“Live each day as if it were your last”…
A familiar phrase, and a wonderful notion. And utterly impossible to actually carry out, like trying to teach Twiglet, our pet stick insect, to dance.
Nevertheless, I still find something pretty wise and compelling about it. The idea of getting over petty things and attending to what’s really important is worth trying out. Tackling the whole idea of Life is probably a bit ambitious, so I thought I’d start with Pizza.
Untangling any big, knotty issue can start with one pizza, and can go from there. If a person stops for a moment and just carefully chews a morsel that they can get their mouth around, a chain of events will inevitably unfold and solutions will begin to present themselves. I believe this, utterly.

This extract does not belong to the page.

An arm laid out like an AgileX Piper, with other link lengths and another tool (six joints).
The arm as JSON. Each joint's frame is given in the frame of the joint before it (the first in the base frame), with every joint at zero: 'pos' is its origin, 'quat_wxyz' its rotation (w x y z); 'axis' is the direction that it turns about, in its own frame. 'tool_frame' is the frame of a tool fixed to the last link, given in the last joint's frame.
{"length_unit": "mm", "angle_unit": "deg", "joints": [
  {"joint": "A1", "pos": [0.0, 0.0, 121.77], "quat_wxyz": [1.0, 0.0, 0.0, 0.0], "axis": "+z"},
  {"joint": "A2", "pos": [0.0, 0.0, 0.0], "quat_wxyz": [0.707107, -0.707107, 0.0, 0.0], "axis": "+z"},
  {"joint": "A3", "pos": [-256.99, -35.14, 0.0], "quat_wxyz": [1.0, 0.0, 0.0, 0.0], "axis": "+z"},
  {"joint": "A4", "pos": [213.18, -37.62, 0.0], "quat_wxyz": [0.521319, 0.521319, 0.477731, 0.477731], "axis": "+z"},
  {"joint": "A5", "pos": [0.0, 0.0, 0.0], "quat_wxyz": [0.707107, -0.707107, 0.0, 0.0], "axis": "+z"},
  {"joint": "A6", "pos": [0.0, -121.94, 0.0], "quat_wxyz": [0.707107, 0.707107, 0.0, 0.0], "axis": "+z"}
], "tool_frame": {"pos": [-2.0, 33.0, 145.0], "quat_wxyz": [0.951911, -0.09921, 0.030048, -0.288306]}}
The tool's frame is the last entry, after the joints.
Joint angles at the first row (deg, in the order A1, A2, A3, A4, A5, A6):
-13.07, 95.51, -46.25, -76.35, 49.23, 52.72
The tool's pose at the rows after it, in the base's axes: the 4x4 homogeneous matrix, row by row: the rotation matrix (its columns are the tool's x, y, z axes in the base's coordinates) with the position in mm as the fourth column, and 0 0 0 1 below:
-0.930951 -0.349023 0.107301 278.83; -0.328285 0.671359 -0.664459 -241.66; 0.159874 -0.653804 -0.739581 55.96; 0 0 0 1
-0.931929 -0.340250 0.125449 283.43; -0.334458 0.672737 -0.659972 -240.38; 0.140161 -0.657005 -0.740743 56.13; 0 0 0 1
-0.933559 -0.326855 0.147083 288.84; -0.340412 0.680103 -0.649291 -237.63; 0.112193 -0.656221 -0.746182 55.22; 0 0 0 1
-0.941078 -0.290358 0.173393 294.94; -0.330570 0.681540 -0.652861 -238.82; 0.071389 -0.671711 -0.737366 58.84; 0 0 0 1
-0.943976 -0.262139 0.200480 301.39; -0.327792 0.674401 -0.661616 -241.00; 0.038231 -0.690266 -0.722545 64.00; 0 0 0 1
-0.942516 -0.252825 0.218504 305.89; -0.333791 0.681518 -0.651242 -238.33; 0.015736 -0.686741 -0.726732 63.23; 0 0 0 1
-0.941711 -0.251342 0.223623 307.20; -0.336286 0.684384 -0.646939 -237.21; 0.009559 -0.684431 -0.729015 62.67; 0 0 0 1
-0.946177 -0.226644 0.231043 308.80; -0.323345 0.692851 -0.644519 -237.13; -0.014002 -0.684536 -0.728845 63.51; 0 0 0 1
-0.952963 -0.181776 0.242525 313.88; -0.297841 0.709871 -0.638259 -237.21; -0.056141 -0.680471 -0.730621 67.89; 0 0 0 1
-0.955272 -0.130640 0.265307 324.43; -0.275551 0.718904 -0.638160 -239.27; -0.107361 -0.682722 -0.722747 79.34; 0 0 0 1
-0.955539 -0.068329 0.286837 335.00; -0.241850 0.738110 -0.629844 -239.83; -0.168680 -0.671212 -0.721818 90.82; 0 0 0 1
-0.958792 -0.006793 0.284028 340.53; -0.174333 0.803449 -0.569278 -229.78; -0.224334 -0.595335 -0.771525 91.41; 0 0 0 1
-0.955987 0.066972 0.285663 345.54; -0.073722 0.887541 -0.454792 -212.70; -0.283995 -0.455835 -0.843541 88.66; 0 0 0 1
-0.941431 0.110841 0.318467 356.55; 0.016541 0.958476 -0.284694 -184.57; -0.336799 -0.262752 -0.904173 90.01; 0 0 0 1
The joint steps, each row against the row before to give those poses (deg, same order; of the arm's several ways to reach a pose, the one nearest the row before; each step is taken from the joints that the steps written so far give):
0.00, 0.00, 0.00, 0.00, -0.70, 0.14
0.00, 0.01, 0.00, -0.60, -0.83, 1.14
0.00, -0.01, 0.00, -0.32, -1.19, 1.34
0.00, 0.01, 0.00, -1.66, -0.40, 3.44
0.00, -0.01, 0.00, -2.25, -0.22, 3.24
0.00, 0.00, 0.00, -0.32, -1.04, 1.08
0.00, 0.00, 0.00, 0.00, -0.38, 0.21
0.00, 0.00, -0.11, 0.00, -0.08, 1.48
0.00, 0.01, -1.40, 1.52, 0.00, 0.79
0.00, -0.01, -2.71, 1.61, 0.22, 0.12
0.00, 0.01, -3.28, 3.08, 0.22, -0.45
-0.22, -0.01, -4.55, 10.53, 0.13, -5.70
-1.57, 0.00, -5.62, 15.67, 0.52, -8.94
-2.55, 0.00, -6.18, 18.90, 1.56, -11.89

For several months now I have attempted to condense the Living Life idea into pizza (apart from March, when I wasn’t eating gluten or dairy) with a little experiment following these rules:
– Eat alone (preferably at Franco Manca, the most delicious pizza in the world…ever)
– No distractions: no books, doodling, chatting with waiters
– No multi-tasking: no loading of forks or cutting at the same time as chewing
– Chew each mouthful thoroughly, just like mama said
– Pay attention to the pizza, and only the pizza… but everything about the pizza
Forget living my whole life like each day were my last – it is a struggle enough to eat a pizza like it were my last. There is so much compulsive productivity and distraction to overcome. It’s the same feeling as meditation: all I need to do is sit quietly…why can’t I stop thinking about dinosaurs?
But my goodness, there are moments when the pizza tastes amazing. Hey, I’ve never really tasted the tomato before! And even the anticipation on the walk to Northcote Road is pretty intense.
It now feels more like pizza is something I experience rather than something I do to myself.
It has begun to extend to chocolate. I began to notice when I wolfed down a mouthful of choccie as if it were a snakebite antidote, not a moment of delicate enjoyment. I began to apply it to cuddles (with children and wife mostly I guess, but now I’m good to try it with anyone). Perfunctory cuddles while at the same time running through a mental to-do list are better than nothing I suppose, but a deep, primal cuddle is a transcendent feeling. There’s definitely a subconscious thing going on there which I don’t understand; I just know that I love it, as two people’s heartbeats gradually synchronise.
All these things make life feel simultaneously a bit lighter, deeper, richer. It is a vitalising experience to allow myself to really feel something, and that awareness inspires a universe of possibilities.
How easy it has been in the past to work so hard and end up with nothing. To feel like I have given it everything, but realise I have merely burnt calories being busy, and given little of my true self.
Recently my wife and I wept, because we felt we had passed a threshold where our children were no longer babies. Were we happy or sad? That depends on whether it felt like it was something that we were truly, wholeheartedly there for. Had we remembered to immerse ourselves in one of the richest human experiences possible, or had we mindlessly gobbled?
This I know: it’s about the pizza, nothing but the pizza, and everything about the pizza.